• [TASK PROMPT]: If a line of the data below contains the string "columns", copy it into your answer.

= Beginning of Section =

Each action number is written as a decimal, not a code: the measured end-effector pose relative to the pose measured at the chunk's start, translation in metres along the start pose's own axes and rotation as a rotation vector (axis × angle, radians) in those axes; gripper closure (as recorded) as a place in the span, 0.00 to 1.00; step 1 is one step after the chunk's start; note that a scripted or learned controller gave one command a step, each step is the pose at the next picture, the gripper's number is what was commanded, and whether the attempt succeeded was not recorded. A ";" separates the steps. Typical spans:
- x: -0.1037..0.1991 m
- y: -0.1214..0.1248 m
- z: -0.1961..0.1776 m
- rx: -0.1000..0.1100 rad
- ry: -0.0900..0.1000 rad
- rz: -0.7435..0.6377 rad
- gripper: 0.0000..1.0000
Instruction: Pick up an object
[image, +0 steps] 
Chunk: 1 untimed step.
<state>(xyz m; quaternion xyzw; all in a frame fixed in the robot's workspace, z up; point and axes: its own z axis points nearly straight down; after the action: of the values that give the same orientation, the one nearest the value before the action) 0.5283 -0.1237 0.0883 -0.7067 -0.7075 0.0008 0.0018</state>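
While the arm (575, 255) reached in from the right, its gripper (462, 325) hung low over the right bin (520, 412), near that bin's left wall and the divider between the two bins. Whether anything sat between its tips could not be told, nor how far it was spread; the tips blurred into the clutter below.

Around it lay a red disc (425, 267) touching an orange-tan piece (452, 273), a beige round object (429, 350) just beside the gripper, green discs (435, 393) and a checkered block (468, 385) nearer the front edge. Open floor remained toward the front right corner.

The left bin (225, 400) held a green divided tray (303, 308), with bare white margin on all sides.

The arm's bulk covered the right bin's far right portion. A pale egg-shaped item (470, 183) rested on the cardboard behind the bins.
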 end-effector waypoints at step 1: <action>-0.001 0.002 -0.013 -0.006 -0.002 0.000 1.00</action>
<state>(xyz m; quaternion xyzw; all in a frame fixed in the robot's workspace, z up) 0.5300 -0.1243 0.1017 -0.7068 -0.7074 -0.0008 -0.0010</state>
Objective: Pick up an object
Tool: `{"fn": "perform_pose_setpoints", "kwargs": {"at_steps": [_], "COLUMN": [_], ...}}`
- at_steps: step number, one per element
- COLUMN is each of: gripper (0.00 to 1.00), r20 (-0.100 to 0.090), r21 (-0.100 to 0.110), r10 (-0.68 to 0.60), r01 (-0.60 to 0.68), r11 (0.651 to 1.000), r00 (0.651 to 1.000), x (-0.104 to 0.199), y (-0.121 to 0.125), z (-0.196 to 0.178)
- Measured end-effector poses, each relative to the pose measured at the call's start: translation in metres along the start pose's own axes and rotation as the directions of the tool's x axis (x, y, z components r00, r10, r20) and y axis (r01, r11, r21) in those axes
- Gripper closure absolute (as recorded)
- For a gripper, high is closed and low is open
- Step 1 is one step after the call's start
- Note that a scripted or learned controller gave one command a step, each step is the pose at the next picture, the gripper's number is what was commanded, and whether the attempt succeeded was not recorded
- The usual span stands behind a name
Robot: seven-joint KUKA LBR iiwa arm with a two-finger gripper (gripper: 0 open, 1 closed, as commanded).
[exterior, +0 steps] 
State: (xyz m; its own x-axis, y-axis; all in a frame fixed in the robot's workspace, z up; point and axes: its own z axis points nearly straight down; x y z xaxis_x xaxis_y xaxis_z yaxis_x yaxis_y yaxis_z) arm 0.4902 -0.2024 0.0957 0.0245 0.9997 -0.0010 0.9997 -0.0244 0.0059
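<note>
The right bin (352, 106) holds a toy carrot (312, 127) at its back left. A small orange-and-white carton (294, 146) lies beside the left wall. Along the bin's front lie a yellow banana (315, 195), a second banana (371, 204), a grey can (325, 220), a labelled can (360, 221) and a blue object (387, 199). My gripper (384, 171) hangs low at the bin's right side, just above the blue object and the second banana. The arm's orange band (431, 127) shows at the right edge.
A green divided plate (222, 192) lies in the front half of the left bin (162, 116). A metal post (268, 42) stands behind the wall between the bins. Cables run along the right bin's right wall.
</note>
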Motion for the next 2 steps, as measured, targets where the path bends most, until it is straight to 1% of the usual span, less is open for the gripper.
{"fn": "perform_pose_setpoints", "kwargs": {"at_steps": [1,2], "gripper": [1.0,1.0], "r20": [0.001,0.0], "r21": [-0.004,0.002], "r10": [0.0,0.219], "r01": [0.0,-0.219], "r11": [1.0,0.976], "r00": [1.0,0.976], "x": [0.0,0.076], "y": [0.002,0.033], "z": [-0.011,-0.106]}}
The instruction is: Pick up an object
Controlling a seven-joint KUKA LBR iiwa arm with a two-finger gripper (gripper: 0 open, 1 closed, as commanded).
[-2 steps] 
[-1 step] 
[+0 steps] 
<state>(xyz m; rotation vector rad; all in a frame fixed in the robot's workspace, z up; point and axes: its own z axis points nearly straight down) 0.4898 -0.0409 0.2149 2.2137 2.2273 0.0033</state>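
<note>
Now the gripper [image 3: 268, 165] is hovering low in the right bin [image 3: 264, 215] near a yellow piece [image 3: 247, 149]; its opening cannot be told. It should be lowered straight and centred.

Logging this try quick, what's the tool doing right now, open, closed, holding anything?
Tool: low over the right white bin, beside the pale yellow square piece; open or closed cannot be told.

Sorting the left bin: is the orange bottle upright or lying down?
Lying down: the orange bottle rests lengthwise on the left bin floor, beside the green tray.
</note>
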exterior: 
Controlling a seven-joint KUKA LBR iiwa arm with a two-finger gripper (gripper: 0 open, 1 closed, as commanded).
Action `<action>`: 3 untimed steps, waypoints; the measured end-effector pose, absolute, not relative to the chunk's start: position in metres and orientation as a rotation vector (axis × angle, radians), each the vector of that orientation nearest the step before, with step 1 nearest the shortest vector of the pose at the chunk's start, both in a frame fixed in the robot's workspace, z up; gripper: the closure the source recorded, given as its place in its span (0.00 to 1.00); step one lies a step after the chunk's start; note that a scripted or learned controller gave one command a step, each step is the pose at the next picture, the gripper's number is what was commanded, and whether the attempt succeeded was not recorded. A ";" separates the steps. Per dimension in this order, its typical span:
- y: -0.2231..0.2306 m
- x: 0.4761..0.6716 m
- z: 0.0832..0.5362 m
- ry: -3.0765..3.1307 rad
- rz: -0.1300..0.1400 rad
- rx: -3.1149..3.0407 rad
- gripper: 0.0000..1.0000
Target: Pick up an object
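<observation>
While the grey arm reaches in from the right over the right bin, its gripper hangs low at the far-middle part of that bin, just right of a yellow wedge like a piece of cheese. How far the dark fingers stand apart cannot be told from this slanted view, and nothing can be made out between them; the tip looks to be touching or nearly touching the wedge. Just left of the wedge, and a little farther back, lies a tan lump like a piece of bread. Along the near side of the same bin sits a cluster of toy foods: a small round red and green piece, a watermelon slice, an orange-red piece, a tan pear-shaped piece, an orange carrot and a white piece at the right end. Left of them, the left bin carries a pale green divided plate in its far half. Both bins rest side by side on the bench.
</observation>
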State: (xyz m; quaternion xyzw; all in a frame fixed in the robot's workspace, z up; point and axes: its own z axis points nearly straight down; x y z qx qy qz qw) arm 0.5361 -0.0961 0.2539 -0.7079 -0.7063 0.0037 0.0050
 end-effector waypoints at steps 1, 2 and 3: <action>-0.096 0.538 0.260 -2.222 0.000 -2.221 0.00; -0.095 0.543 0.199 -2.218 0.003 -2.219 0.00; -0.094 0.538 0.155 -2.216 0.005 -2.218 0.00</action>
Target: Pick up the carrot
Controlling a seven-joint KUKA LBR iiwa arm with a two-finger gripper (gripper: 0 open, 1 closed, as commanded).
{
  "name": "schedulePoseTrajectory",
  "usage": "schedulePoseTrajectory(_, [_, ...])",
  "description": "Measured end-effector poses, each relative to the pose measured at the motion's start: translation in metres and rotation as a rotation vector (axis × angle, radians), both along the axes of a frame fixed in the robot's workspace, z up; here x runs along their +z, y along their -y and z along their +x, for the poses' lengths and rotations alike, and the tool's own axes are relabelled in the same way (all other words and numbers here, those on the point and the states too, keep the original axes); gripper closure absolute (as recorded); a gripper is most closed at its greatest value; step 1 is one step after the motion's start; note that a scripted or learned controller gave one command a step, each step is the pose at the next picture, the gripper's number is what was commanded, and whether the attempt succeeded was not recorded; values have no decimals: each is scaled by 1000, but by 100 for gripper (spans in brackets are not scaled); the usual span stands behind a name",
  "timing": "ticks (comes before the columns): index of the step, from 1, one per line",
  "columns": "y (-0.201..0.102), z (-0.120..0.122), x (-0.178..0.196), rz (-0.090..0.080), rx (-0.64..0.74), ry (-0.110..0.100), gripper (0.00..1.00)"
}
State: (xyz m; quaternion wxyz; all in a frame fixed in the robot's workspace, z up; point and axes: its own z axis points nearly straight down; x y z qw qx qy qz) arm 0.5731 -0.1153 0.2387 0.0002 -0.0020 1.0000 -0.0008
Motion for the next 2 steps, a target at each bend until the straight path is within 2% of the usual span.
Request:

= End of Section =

• [RESULT FOR THIS TASK]:
  "timing": "ticks (comes before the columns): index of the step, from 1, one per line",
  "columns": "y (-0.201..0.102), z (-0.120..0.122), x (-0.178..0.196), rz (-0.090..0.080), rx (-0.64..0.74), ry (-0.110..0.100), gripper (0.00..1.00)"

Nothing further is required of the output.